#### [Your assignment]
An acceptable answer contains each line of the material, unchanged.

────

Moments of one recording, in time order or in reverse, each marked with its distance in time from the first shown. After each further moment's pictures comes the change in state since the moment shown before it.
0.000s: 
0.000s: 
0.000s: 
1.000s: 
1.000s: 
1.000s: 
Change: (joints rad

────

#### [Finished task]
Moments of one recording, in time order or in reverse, each marked with its distance in time from the first shown. After each further moment's pictures comes the change in state since the moment shown before it.
0.000s: 
0.000s: 
0.000s: 
1.000s: 
1.000s: 
1.000s: 
Change: (joints rad

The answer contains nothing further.